■ WHAT TO WORK ON:
Below are several records. Retype exactly those lines running from the one with "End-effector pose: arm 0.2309" through the one with "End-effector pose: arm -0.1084", end lines included, and no others.

[Data excerpts]
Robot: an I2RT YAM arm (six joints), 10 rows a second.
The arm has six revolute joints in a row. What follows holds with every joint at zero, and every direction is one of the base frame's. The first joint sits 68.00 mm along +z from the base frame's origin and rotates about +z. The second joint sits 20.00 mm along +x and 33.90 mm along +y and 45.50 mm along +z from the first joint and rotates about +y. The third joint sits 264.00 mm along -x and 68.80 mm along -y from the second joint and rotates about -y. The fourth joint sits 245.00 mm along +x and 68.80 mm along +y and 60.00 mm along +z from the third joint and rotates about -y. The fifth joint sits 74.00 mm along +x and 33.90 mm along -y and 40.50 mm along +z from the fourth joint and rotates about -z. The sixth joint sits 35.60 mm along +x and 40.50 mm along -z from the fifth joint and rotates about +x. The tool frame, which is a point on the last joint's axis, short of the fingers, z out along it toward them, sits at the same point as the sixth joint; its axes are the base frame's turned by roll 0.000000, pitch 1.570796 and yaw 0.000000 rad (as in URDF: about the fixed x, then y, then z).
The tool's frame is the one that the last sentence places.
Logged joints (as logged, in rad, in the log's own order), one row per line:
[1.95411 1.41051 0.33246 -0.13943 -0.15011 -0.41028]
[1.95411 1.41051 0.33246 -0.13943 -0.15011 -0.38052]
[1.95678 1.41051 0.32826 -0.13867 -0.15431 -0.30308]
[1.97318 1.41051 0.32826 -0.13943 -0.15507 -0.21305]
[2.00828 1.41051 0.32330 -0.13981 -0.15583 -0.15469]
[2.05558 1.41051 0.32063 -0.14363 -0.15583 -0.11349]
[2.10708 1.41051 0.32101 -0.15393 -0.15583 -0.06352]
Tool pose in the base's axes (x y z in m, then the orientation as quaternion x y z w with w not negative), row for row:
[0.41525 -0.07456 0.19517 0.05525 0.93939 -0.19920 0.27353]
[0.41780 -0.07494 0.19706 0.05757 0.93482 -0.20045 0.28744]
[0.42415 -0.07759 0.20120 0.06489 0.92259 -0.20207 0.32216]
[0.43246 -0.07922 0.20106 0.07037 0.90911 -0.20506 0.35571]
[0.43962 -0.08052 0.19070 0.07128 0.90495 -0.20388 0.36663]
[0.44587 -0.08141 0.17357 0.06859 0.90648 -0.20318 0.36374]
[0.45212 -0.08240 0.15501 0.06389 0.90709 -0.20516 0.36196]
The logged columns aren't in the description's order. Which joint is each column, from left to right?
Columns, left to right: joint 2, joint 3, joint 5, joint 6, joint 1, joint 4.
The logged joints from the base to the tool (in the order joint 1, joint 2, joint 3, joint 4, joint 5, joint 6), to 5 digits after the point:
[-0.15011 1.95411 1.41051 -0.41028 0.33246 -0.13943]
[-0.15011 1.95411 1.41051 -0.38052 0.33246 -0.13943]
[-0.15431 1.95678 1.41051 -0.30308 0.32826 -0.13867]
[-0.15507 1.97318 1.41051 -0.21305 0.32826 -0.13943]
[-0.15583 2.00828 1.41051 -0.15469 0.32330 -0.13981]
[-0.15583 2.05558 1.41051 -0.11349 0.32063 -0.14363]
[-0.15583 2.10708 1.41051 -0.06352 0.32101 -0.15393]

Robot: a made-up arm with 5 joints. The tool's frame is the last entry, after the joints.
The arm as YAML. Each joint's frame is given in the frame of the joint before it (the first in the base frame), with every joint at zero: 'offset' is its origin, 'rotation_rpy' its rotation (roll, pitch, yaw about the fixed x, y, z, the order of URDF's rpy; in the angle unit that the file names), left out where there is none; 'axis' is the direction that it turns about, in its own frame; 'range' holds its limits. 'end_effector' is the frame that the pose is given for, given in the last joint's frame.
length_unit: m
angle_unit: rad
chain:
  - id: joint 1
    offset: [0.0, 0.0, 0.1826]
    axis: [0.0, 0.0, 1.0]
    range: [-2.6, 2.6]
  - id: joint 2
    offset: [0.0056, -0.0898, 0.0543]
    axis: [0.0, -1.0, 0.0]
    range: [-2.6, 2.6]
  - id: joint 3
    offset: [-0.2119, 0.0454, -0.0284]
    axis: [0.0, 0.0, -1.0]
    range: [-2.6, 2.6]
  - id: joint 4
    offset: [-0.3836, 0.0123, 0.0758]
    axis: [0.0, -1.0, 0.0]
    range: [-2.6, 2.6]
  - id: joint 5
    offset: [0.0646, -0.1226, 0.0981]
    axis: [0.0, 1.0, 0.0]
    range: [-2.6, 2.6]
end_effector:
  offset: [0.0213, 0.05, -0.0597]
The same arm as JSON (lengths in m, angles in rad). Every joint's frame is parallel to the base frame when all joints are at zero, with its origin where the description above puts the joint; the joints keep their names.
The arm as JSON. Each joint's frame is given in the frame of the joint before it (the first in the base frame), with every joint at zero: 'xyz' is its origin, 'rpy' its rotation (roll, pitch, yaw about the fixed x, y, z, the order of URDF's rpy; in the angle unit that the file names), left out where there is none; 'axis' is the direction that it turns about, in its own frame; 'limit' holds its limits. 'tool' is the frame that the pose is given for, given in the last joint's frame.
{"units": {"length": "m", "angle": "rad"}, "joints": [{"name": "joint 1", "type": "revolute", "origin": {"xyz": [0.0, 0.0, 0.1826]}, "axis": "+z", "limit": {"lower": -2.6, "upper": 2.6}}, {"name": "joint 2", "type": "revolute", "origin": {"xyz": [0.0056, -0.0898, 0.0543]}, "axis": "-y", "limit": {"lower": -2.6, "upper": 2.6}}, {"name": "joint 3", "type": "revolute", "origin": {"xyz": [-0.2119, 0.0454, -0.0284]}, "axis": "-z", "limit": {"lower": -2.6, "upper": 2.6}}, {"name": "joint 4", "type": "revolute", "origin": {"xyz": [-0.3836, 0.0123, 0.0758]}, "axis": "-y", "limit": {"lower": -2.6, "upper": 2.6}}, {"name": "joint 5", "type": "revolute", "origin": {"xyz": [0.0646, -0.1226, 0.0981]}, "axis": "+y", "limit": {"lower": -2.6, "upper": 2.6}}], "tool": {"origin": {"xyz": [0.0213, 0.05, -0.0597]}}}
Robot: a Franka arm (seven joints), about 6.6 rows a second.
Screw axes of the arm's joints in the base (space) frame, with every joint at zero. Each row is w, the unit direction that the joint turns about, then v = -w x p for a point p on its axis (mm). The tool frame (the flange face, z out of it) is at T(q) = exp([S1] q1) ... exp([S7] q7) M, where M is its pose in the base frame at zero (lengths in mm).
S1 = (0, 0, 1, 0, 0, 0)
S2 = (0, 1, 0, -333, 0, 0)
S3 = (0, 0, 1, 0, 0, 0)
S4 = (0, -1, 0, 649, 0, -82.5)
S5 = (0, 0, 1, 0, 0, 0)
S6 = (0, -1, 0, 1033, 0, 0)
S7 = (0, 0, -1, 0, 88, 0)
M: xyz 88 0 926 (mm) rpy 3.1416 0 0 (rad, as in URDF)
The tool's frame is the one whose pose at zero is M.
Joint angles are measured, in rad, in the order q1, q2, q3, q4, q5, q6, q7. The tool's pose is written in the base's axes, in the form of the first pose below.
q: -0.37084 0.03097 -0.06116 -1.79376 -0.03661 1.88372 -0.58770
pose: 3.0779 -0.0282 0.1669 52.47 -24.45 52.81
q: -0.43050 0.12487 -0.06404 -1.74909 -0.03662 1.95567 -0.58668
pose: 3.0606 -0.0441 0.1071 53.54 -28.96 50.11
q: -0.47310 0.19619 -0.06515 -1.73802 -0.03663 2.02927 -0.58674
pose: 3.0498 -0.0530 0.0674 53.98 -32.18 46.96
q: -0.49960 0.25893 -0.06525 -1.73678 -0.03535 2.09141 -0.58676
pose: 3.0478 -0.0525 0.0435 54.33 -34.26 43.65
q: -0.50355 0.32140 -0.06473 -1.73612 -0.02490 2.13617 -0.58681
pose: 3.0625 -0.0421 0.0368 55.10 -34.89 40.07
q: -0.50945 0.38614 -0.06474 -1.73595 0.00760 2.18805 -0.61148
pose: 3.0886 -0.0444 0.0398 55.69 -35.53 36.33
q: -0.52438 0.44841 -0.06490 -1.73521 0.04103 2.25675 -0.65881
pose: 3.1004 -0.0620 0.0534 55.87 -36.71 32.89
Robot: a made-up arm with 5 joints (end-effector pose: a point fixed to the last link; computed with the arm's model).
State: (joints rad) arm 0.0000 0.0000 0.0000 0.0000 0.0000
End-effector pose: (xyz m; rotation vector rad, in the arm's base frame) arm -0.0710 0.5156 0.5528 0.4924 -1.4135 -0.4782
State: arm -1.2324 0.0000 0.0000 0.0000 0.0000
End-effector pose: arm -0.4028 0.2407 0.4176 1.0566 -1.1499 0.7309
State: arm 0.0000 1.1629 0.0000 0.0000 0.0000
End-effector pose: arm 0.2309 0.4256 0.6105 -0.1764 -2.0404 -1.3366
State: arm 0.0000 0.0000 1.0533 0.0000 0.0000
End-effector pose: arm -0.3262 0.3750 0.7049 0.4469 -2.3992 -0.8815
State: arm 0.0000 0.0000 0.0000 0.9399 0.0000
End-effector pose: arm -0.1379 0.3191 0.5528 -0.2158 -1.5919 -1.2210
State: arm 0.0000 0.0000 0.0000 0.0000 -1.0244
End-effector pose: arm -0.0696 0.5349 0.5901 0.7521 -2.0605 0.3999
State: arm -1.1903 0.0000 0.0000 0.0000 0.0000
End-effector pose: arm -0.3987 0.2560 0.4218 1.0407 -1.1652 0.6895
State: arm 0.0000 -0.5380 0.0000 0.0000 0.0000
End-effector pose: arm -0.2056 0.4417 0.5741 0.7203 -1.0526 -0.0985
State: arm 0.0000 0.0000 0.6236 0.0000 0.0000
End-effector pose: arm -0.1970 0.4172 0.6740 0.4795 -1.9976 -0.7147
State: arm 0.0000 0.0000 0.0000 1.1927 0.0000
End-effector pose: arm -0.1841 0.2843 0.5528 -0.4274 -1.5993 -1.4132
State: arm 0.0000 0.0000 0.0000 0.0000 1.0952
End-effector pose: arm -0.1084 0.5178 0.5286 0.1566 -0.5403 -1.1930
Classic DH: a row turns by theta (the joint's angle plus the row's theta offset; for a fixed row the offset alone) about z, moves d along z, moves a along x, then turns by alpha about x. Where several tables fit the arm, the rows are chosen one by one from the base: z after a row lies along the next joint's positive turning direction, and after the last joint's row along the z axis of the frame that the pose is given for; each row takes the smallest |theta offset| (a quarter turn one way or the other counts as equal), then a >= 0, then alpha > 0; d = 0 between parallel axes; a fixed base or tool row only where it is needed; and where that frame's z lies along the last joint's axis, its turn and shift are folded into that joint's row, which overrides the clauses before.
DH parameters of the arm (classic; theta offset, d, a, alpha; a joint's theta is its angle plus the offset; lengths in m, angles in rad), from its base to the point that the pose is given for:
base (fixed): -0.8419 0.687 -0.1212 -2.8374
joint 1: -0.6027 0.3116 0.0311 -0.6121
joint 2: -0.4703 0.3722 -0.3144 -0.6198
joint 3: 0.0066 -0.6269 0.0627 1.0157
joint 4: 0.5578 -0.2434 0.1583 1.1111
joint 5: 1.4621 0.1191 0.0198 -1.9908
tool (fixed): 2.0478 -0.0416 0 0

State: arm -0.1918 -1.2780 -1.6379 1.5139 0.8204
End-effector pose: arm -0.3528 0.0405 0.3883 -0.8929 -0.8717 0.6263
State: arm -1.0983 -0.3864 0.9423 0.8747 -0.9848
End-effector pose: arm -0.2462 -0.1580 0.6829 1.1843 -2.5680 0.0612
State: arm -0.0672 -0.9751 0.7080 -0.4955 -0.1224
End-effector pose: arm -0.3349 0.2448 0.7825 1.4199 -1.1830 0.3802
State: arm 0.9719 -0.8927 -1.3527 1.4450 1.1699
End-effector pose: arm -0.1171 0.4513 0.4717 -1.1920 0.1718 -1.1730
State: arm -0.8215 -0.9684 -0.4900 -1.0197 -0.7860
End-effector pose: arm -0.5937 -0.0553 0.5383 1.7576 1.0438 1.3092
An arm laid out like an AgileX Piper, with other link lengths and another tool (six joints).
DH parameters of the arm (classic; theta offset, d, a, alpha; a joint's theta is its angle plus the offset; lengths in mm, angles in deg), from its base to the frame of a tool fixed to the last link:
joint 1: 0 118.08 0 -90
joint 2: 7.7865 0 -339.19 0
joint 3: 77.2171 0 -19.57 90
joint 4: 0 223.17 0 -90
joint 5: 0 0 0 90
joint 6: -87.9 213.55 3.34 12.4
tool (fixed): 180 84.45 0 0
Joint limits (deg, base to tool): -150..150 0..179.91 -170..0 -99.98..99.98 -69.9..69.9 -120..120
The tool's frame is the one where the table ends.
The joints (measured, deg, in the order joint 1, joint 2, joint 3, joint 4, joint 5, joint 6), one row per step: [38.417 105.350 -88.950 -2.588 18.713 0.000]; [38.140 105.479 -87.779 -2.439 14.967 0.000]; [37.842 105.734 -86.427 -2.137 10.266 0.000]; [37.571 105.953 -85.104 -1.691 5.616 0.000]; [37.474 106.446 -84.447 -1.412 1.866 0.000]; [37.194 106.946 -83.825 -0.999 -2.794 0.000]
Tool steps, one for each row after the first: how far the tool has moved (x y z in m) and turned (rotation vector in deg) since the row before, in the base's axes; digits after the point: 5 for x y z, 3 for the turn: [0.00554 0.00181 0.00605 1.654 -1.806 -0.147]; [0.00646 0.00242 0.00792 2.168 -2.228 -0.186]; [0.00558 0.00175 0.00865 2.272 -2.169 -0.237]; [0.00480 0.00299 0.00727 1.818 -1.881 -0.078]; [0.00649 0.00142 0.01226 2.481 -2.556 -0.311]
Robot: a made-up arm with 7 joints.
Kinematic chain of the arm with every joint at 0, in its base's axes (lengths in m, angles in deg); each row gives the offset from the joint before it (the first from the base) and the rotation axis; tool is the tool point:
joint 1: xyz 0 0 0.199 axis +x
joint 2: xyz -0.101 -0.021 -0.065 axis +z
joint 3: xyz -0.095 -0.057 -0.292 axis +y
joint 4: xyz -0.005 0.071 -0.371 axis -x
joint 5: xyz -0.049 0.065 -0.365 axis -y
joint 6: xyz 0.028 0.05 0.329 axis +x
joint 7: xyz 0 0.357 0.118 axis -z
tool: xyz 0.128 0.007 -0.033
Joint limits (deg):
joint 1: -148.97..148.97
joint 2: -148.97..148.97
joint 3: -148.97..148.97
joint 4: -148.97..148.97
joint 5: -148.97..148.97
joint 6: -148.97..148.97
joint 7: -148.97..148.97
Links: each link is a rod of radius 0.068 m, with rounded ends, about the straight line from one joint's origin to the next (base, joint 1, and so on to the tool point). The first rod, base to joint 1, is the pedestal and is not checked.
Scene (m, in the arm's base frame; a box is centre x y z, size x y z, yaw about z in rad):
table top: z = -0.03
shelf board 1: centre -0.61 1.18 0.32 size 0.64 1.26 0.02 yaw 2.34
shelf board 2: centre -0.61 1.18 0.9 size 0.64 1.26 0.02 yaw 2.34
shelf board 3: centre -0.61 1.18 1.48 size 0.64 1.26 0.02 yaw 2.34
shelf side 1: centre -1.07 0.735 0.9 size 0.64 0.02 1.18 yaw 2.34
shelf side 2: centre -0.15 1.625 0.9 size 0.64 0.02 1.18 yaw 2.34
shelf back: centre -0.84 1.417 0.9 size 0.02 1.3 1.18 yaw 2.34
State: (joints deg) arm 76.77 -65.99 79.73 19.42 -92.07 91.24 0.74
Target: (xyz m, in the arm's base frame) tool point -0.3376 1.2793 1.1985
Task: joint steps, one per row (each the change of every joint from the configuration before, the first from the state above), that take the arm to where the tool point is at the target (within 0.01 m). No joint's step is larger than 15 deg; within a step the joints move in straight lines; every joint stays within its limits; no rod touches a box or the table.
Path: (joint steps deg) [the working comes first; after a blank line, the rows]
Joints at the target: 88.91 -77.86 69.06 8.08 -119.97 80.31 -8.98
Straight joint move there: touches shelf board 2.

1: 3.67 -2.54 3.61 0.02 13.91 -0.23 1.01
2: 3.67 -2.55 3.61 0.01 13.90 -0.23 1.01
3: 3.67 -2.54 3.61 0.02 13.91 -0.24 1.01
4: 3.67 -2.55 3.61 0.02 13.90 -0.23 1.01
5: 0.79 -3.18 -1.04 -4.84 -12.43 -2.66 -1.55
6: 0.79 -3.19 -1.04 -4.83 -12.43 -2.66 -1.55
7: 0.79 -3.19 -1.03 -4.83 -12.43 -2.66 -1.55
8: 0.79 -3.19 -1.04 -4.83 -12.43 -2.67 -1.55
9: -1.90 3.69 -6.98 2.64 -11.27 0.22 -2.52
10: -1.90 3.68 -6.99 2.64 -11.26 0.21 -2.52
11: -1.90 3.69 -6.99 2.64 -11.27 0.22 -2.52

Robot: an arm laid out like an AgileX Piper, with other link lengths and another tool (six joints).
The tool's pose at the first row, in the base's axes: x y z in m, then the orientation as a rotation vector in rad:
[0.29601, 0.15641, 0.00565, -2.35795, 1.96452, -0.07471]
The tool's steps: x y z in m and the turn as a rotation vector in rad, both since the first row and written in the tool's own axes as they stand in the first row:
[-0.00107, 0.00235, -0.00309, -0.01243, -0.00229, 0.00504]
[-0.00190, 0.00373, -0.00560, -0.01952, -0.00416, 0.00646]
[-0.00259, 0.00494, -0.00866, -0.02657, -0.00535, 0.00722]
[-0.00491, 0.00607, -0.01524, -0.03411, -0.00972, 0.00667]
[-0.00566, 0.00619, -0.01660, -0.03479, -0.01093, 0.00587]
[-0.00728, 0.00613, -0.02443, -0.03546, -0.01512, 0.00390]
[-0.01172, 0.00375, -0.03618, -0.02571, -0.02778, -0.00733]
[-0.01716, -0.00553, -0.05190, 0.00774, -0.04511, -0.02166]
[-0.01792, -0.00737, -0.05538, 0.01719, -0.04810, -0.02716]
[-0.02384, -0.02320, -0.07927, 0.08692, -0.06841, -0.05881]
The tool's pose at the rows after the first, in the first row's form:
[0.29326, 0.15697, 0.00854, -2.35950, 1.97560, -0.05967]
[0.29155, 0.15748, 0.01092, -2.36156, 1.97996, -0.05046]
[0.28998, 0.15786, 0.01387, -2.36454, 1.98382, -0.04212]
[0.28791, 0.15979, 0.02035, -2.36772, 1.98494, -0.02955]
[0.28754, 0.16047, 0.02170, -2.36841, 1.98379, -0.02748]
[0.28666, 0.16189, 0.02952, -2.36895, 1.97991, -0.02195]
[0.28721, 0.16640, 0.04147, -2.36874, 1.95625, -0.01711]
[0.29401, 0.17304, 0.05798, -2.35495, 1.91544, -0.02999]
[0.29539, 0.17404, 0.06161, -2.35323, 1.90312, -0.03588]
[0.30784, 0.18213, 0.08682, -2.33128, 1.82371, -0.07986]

■ EXERCISE SOLUTION:
End-effector pose: arm 0.2309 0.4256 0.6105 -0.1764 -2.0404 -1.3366
State: arm 0.0000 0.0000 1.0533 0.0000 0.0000
End-effector pose: arm -0.3262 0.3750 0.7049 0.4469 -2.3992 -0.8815
State: arm 0.0000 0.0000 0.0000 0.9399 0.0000
End-effector pose: arm -0.1379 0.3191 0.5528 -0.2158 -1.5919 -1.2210
State: arm 0.0000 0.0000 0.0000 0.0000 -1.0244
End-effector pose: arm -0.0696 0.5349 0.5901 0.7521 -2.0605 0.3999
State: arm -1.1903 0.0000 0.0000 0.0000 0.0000
End-effector pose: arm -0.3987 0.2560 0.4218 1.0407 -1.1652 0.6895
State: arm 0.0000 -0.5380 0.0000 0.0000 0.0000
End-effector pose: arm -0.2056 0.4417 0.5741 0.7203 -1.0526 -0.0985
State: arm 0.0000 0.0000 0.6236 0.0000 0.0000
End-effector pose: arm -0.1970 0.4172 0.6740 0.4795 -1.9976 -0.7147
State: arm 0.0000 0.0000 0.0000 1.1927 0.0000
End-effector pose: arm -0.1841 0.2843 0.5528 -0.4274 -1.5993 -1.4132
State: arm 0.0000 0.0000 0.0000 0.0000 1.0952
End-effector pose: arm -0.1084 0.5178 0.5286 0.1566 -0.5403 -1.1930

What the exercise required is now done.